Required work: Only the number is wanted: tally the lines below that contain the word "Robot".

Provided records:
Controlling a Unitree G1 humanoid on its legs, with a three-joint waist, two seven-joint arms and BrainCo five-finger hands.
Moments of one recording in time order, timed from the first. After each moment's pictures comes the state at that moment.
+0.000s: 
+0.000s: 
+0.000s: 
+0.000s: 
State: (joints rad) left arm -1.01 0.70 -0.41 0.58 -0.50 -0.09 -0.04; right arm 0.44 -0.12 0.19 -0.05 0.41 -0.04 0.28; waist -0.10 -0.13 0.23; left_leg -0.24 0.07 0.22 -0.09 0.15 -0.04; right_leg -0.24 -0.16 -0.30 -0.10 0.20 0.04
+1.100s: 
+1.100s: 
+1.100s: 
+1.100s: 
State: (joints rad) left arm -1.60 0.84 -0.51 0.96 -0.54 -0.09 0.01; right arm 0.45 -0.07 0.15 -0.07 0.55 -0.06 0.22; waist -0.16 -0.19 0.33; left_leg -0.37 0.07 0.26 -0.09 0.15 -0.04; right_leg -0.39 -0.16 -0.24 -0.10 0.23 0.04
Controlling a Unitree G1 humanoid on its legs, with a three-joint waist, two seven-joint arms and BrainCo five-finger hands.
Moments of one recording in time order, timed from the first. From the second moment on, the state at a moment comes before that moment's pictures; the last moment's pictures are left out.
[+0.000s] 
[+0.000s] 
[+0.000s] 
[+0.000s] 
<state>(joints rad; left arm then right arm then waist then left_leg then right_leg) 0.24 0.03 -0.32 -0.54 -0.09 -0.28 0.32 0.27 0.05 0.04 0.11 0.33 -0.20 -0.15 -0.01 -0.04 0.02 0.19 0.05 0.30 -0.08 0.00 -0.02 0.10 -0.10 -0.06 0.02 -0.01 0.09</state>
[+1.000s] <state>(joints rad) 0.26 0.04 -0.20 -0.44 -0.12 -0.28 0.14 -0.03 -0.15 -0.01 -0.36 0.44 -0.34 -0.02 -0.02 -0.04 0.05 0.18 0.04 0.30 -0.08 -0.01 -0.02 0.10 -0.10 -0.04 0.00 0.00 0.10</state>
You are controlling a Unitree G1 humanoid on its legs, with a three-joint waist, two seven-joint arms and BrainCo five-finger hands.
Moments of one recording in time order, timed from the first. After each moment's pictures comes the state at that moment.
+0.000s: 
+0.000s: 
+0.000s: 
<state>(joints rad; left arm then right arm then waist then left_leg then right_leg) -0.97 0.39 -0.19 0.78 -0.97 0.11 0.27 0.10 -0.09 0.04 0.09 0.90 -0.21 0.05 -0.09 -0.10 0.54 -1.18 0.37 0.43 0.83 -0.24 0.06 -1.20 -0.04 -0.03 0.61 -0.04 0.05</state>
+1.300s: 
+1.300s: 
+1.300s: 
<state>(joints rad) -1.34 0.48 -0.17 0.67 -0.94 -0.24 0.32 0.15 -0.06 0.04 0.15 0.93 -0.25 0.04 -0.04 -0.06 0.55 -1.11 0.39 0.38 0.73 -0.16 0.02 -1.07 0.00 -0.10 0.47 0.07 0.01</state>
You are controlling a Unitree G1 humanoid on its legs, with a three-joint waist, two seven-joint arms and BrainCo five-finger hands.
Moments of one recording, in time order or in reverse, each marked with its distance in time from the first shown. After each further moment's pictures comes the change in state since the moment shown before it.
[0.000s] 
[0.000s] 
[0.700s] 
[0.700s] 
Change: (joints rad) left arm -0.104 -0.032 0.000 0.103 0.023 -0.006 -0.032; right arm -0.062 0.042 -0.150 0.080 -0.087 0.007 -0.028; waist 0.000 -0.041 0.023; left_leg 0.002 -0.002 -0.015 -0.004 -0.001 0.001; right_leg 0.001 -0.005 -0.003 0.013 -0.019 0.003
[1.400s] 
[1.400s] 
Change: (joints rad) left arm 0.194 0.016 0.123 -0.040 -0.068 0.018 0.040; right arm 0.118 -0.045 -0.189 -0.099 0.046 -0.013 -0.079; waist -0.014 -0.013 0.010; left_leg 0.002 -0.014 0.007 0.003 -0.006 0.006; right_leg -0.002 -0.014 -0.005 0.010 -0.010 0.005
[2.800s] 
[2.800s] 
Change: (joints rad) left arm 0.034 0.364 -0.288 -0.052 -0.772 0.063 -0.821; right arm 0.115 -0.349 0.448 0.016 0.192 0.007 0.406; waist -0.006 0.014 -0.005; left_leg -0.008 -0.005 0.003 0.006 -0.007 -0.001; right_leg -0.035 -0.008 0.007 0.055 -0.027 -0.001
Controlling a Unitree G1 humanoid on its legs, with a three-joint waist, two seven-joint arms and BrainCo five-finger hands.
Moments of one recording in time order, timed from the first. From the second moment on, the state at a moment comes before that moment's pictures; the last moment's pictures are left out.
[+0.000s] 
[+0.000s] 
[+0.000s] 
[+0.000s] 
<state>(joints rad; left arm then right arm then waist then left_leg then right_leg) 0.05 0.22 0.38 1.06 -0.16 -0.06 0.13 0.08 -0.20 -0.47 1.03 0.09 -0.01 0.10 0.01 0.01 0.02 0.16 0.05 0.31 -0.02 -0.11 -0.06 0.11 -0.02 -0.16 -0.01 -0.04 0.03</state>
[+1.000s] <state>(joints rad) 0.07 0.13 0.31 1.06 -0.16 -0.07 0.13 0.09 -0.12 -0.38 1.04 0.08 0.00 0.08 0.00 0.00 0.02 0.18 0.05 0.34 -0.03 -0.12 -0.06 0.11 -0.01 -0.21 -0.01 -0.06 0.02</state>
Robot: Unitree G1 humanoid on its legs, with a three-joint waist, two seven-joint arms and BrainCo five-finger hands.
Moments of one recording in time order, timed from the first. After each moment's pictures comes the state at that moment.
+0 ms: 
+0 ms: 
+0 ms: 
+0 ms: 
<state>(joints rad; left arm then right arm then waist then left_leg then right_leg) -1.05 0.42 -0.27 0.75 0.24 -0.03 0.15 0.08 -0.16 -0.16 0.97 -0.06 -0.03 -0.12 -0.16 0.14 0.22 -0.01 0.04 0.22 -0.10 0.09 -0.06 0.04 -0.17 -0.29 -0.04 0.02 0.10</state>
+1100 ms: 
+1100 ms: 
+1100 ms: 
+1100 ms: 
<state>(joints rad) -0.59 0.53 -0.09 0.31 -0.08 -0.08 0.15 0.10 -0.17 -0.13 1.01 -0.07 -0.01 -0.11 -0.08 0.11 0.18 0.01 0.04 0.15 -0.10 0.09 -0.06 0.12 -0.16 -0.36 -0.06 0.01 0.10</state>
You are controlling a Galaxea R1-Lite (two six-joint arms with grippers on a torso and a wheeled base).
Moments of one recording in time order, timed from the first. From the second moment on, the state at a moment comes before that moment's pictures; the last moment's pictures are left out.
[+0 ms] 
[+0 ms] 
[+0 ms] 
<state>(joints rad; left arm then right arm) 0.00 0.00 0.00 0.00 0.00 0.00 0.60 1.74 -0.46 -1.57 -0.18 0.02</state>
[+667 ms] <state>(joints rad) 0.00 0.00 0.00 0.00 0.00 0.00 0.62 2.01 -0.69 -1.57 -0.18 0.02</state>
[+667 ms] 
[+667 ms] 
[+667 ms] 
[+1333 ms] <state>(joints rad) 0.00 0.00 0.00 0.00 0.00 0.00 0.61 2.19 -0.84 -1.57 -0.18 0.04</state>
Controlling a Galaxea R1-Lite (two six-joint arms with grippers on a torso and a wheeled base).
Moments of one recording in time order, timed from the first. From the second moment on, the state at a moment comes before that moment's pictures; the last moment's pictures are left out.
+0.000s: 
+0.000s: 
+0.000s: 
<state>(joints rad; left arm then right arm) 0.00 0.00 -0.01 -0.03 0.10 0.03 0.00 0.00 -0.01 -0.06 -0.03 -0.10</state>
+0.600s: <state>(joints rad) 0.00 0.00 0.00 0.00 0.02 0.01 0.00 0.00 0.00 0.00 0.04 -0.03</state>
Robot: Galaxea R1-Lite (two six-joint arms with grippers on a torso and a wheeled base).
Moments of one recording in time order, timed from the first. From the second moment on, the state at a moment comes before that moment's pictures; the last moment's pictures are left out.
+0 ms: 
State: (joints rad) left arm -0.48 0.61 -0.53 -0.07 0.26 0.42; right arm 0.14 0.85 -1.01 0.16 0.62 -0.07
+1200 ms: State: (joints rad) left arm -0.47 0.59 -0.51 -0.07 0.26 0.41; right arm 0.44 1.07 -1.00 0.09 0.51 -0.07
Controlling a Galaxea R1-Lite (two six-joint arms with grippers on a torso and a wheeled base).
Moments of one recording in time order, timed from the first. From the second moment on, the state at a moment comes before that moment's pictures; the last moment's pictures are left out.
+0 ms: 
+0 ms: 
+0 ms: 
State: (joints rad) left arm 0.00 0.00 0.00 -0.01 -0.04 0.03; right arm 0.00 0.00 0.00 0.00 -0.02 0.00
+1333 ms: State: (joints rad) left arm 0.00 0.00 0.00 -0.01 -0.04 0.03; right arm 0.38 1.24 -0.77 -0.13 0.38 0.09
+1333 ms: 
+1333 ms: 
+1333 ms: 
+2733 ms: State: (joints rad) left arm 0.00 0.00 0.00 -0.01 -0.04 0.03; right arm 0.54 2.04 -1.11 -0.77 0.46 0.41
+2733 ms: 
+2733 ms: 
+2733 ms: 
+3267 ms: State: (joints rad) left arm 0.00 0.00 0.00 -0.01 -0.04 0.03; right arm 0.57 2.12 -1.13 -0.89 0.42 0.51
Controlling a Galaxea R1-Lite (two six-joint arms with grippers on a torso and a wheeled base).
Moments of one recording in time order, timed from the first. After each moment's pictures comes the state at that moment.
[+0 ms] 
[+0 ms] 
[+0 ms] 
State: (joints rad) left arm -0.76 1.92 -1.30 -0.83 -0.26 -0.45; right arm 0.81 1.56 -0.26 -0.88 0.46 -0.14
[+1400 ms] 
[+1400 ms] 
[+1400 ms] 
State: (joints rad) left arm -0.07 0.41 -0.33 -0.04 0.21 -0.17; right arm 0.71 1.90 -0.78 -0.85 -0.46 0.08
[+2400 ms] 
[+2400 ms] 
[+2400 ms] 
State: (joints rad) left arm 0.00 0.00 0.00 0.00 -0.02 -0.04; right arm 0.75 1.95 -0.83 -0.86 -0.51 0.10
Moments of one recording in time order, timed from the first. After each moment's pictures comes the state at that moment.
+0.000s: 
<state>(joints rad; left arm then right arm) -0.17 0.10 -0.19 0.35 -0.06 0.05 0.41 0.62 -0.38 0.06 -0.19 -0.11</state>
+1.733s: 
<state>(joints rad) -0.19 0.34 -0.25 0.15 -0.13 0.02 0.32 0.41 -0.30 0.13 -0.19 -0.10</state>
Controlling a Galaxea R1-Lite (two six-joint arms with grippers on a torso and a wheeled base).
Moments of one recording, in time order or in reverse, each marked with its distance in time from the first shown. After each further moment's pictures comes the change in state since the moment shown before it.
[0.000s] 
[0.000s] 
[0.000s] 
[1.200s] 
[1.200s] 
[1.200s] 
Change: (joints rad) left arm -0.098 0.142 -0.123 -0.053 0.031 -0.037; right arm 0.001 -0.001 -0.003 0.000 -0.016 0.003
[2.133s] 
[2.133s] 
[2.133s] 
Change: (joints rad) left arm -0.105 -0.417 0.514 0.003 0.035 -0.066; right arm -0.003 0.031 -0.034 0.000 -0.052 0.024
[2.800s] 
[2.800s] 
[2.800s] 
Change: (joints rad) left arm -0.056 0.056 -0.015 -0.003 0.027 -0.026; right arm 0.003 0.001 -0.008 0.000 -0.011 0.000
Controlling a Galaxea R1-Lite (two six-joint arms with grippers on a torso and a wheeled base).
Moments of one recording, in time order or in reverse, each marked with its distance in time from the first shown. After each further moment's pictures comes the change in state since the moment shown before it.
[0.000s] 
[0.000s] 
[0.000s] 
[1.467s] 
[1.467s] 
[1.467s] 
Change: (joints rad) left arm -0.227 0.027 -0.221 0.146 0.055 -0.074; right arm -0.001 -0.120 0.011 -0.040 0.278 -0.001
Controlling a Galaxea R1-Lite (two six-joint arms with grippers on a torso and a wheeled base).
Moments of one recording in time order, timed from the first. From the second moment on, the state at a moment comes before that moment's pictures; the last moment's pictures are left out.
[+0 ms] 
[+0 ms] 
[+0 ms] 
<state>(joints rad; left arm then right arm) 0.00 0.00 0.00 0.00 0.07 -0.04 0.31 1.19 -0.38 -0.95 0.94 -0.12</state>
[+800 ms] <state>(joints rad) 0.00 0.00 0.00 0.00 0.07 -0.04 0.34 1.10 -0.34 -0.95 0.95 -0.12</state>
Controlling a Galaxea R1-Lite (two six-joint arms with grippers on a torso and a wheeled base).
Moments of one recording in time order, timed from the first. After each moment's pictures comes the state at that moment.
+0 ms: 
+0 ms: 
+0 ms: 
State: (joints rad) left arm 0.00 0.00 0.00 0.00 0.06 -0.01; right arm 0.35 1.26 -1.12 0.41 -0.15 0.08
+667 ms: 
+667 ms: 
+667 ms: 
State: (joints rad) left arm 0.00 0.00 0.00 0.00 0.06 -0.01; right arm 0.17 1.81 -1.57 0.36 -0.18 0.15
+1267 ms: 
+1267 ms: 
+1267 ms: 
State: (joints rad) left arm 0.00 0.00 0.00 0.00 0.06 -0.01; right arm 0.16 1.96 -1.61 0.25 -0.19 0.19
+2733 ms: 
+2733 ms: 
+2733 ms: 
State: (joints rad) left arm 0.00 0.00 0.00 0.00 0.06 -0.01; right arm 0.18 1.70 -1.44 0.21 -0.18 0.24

Exercise answer: 2